Short-Term Rentals – Trouble Ahead or Continued Boom

By Douglas Katz – 12/13/2022

The short-term rental market has exploded over the past few years.  According to AirDNA, an increase in listings of over 60% since 2020.  A simple internet search on short-term rentals will undoubtedly provide article after article about averages Joes who have made it big with giant portfolios of rental properties.  Like anything with uncommon growth and huge revenue numbers like this space, some have begun to ring alarm bells over the risk.  Everything from non-standard loans and lending practices to questions on the continues ability for especially luxury hosts to cover the expenses have some analysts and industry experts worried that we could see some challenges.

First off, investment properties, any investment properties, are a riskier proposition because the success or failure of the property’s owner to cover the expenses depends on low vacancy, good business practices and sufficient rent.
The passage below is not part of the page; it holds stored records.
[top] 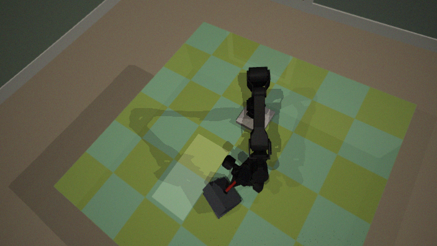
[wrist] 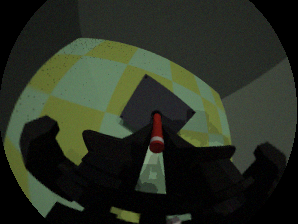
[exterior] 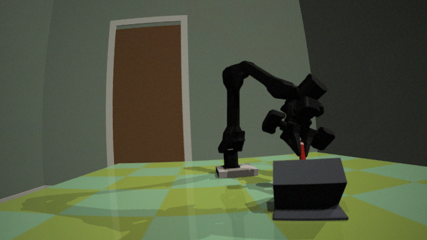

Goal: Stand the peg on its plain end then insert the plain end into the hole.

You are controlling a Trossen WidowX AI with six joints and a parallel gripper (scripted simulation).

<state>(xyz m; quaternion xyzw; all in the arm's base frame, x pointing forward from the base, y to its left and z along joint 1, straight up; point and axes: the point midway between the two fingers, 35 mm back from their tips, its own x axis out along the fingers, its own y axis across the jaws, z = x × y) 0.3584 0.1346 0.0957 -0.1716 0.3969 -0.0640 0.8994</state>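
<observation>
Now: gripper tip 60 mm above the dark sloped panel, 50 mm short of it and 20 mm to the left of it. From my gripper tip the other things lie so: red peg 10 mm behind, 10 mm above.
</observation>
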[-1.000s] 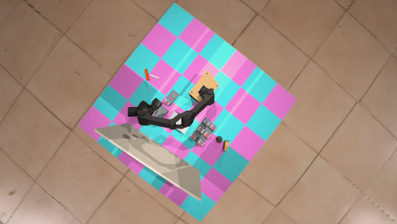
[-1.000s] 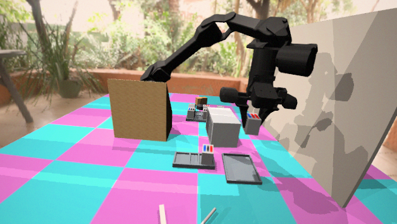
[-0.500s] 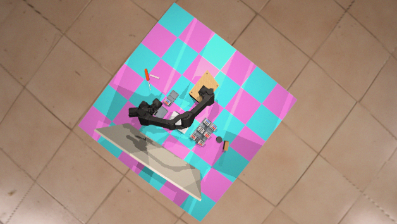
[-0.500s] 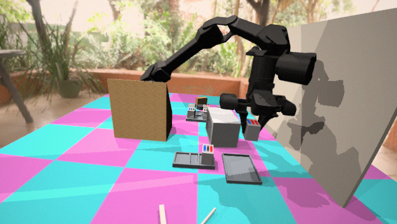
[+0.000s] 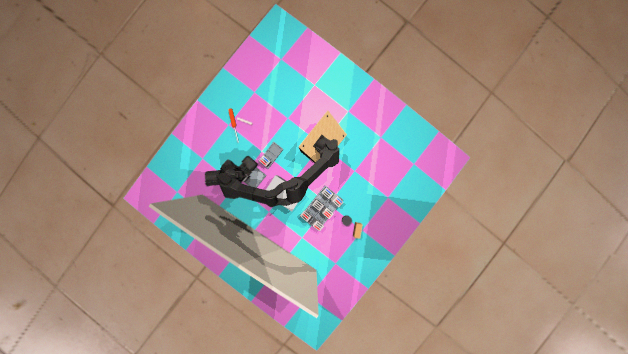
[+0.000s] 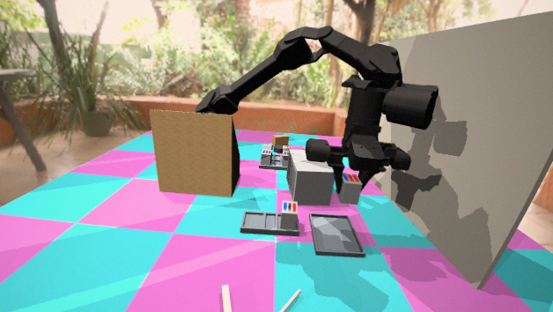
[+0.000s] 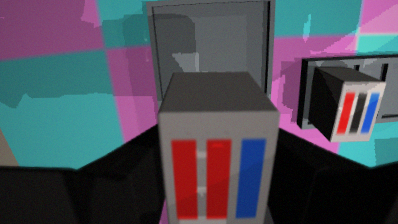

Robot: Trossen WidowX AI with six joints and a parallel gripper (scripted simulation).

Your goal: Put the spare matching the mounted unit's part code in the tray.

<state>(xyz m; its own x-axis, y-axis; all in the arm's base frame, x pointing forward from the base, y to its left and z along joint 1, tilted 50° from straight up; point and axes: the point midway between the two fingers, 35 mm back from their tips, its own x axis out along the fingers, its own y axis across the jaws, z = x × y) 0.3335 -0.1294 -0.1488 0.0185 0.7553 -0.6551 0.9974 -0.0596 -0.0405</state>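
Right now the grey tray is 10 mm behind my gripper tip, 10 mm to the left of it and 100 mm below it. Round my gripper tip: tall wall panel 210 mm ahead, 220 mm to the left, 120 mm above; then holder rack 150 mm behind, 30 mm to the left, 100 mm below; then grey mounted unit 50 mm behind, 210 mm to the left, 60 mm below.
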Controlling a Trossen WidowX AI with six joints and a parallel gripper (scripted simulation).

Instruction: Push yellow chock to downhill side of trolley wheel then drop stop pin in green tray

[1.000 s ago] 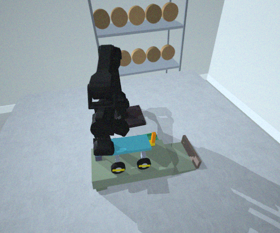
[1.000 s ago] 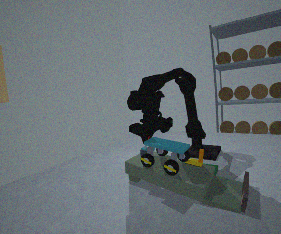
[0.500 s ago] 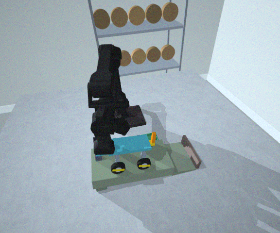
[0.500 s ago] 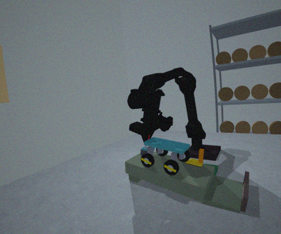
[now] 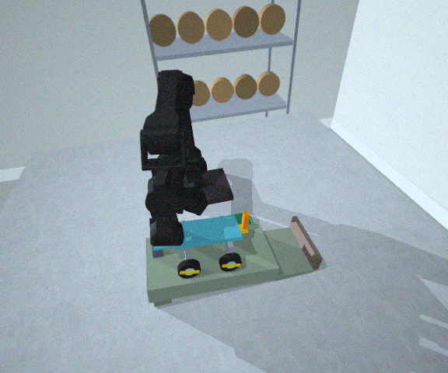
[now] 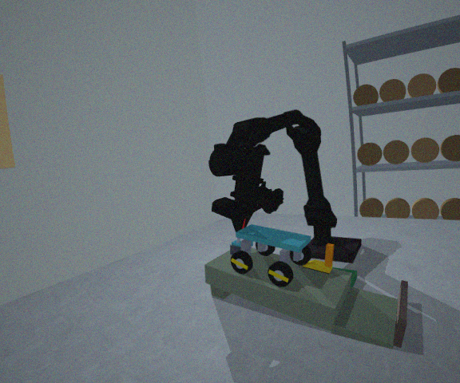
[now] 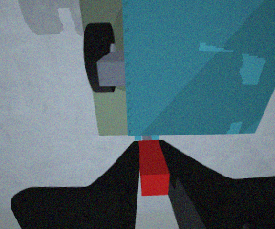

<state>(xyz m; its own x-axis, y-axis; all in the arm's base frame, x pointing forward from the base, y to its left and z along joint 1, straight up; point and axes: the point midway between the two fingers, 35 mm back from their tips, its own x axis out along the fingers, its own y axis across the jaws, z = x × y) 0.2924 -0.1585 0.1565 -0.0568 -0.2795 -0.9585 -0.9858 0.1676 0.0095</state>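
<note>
Right now the green tray is 7 cm behind my gripper tip, 21 cm to the left of it and 15 cm below it. The rest, counted from my gripper tip: green ramp: 4 cm ahead, 10 cm to the left, 10 cm below; then trolley: 4 cm ahead, 9 cm to the left, 3 cm below; then red-headed stop pin: right at my gripper tip.
</note>
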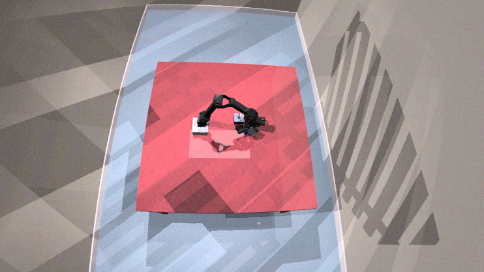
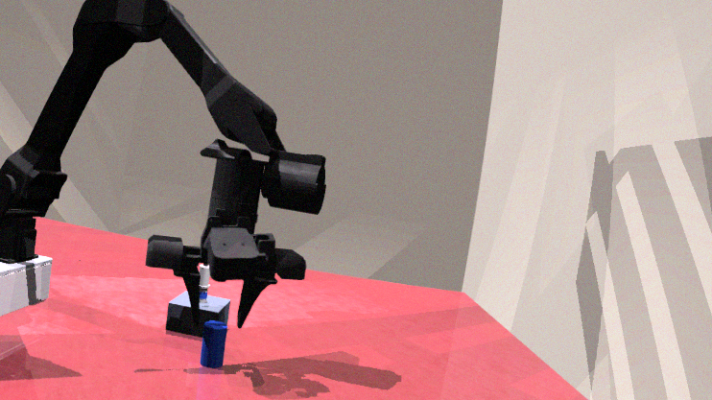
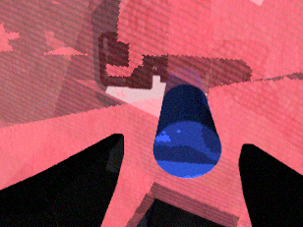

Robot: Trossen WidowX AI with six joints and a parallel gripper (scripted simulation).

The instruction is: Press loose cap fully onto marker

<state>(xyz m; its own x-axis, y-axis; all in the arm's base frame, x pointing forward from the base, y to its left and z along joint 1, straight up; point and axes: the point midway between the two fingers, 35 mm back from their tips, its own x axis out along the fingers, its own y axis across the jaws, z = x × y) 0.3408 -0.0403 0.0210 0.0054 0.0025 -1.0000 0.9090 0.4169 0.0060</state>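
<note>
My gripper tip is 2 cm above the blue cap. The rest, counted from my gripper tip: holder block 6 cm behind, 11 cm to the left, 3 cm below.
</note>
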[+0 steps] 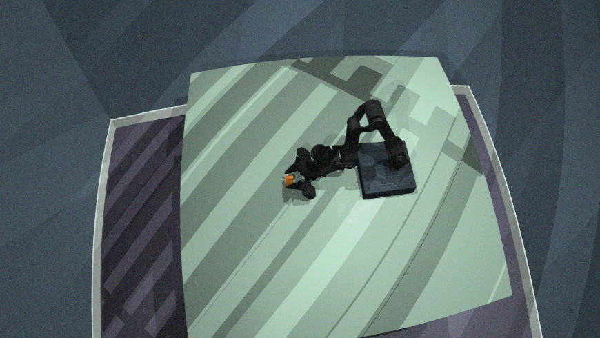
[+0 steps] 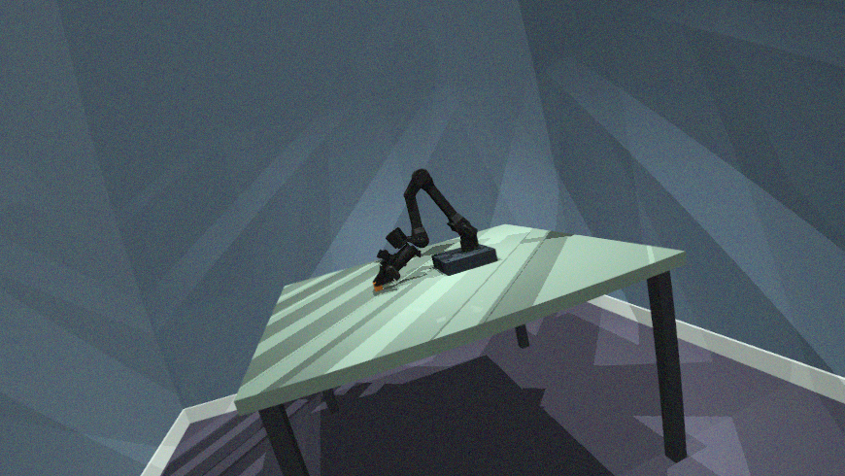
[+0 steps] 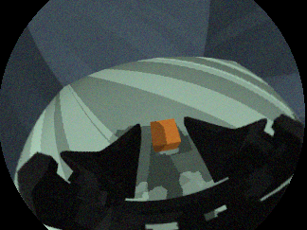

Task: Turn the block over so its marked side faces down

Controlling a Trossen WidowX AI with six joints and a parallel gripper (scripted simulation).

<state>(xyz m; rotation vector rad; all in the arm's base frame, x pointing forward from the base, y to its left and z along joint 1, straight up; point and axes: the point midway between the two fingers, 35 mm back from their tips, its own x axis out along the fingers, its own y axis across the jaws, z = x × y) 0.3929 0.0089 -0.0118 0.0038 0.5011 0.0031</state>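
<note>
Right now the orange block is 10 mm behind my gripper tip and 20 mm below it.
</note>
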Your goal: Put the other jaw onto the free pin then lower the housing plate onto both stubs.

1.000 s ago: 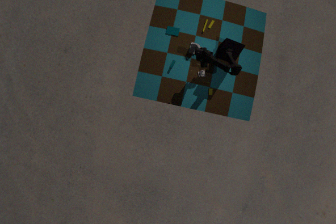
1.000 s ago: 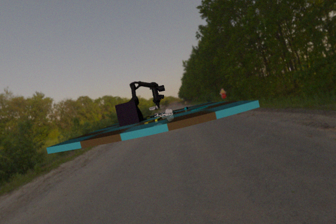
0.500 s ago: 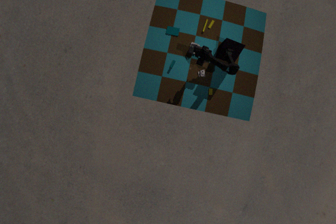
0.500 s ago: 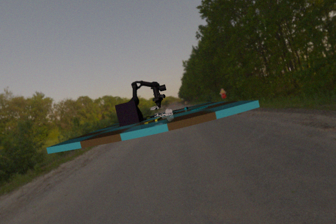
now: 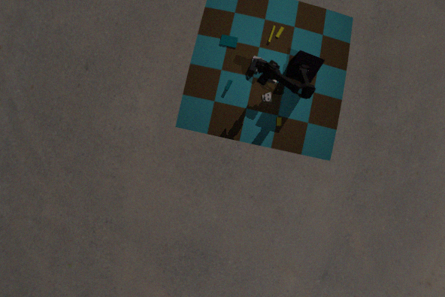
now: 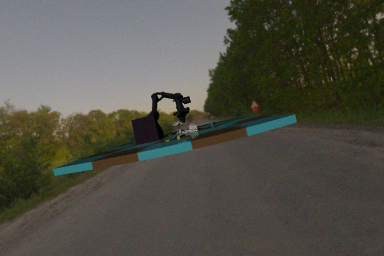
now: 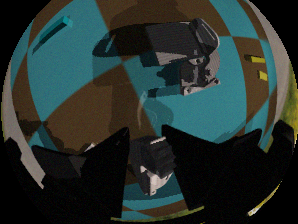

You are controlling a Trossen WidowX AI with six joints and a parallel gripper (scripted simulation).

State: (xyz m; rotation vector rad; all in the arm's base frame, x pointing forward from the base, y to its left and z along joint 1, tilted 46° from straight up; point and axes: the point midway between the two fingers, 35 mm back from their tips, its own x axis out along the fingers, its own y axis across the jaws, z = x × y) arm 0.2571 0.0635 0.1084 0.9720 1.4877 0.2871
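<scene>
Now: gripper tip 2 cm past the grey jaw and 3 cm below it. Also, from my gripper tip: yellow block (19 cm behind, 31 cm to the left, 7 cm below); light-grey plate-like piece (6 cm behind, 14 cm to the left, 5 cm below); teal stick (26 cm ahead, 10 cm to the left, 7 cm below).
</scene>
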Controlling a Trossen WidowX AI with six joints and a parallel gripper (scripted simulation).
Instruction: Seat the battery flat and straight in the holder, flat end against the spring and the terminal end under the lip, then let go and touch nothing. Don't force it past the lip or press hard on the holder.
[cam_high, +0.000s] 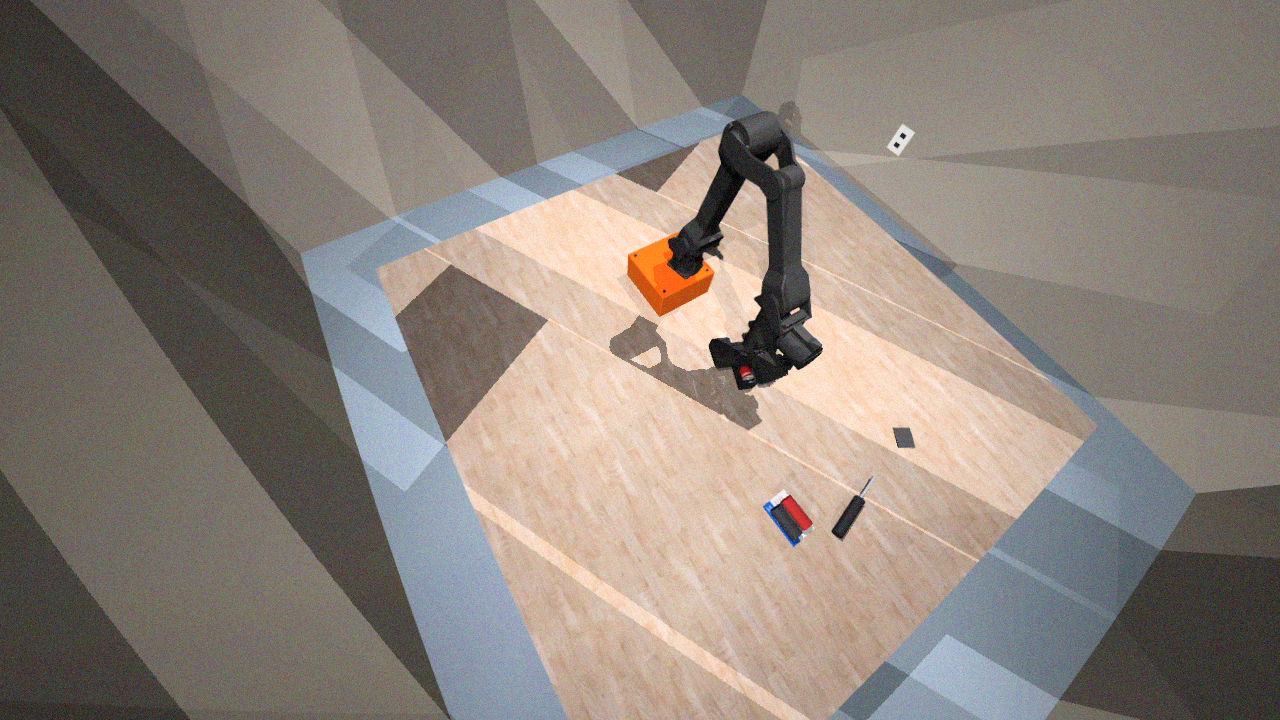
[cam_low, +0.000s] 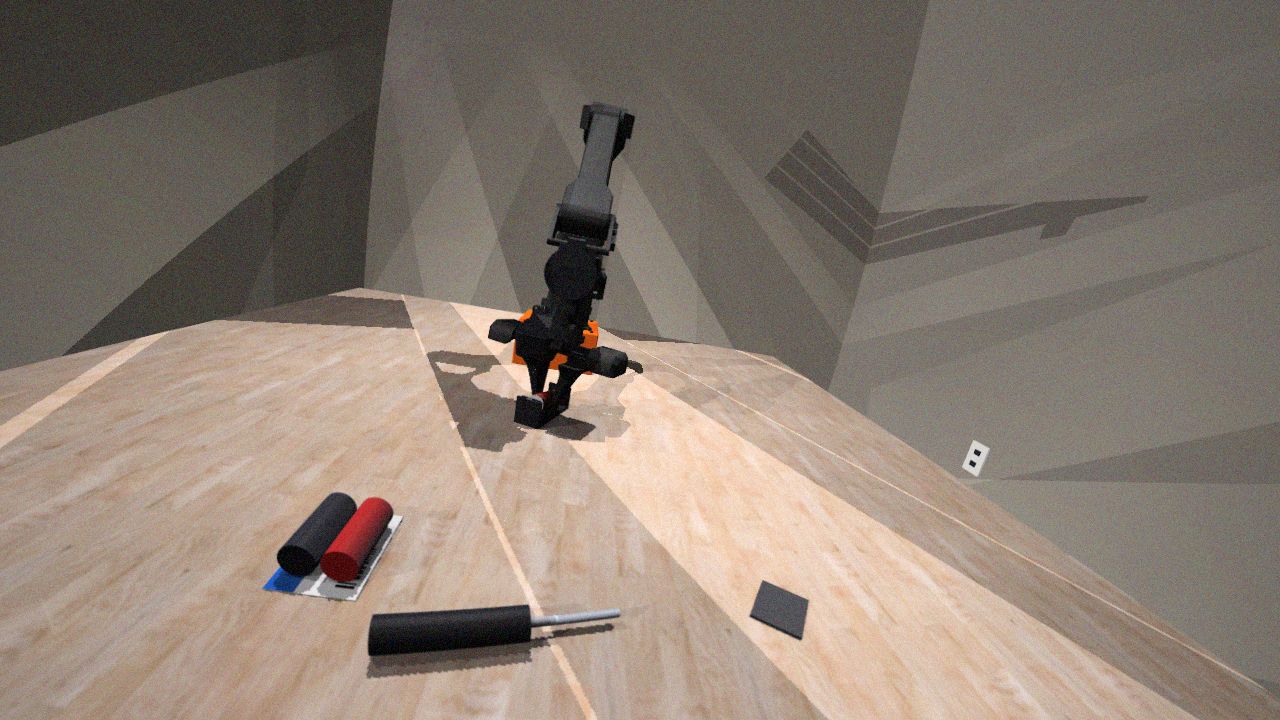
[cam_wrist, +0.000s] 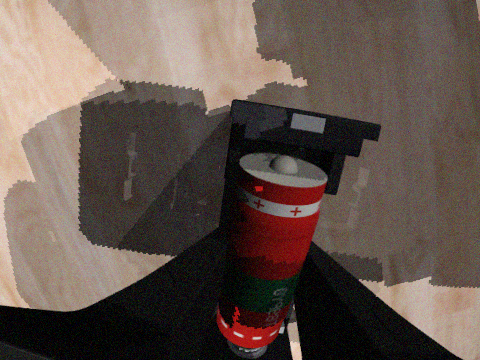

The same analysis from AirDNA that showed the colossal increase in listings has shown a decrease in bookings of about 1.2%.  When these numbers are out of alignment there is either too much supply or too much demand.  All signs point to the former and that is not good for the property owners and the lenders are taking note.  Long-term rentals lock in revenue with leases covering longer periods of time.  This provides less uncertainty and less risk.  While short-term rentals do on the whole generate significantly more revenue than long-term rentals, the risks are also much greater.

Unlike long-term rentals, the short-term rental market depends on people using disposable income for vacations where they need a place to stay.  If demand drops, many hosts will find it harder to rent their properties or they will need lower their rates to get more bookings.  This is a double whammy as not only will the number of renters decrease but the boom in new hosts has created significant competition in the most desirable areas.  Some owner operators have built solid businesses with sufficient reserves, but many have not and lower vacancies could stress some owners to the point of failure.

The loans have also come under scrutiny.  Most of the criticism has stemmed from the lender’s income analysis and other safeguards.  Critics of the non-conventional rental loan market cite models that disregard other components of a borrowers income and employment picture.  Most of these loans do in fact use the income from the property as the sole source of approval, but this is usually balanced either by considering other compensating factors or establishing a debt service coverage ratio at the appropriate level to support the property even if some assumptions change.  Additionally, extensive requirements for reserves to insulate against shocks to an host/owners business.

Competency and desire to be a landlord/host are also beginning to impact the market.  It is very common, especially in industries like real estate, for neophytes to act on the siren’s call of easy money and to chase an “easy” fortune.  The reality that many find are late night calls, bad guests who trash the property, difficulties finding decent help with cleaning and maintenance as well as everything else that comes with running a business.  I would expect that more and more current hosts will reduce their footprint or completely exit the market, especially if the renting becomes harder.

Finally, the big regulatory question.  Municipalities have begun to get pressure on several fronts that they are in turn dealing with which are putting short-term rentals right in the cross hairs.  The first is the impact on housing.  Every short-term rental property that gets listed is one less property that an owner-occupant cannot buy.  With housing a major concern in almost every market, politicians are taking note especially when votes and public are at stake.  Add to this the complaints by many of the current homeowners living next to short-term rentals about noise, trash and even crime and you have a major concern for local government.  Finally, the revenue or potential revenue for municipalities in terms of inspections, licensing and taxes mean that governments will want these properties but only when it benefits them and right now that is a problem.  A recent study on the Los Angeles market showed that almost 50% of short-term rentals did not adhere to local regulations and statutes and I would expect this to be more the norm than the exception as this is a very new space.  I anticipate that this will not last and regulations and enforcement will increase.

Does any of this mean that the short-term market is poised to crash.  In my opinion, no.  As an experienced lender with a history of lending to real estate investors, I can tell you that the current products are much more thoughtfully designed and managed than previous cycles.  There is no doubt that some investors will fail, but a large scale implosion is unlikely.  What I do expect is a consolidation.  As costs and challenges grow there will be failures, foreclosures and short sales.  Some of these properties will get snapped up by stronger investors.  Others will find their way into the residential inventory where buyers are still eager for homes.  In the end, a reset of this market is coming but it will be far from a vacation rental home apocalypse.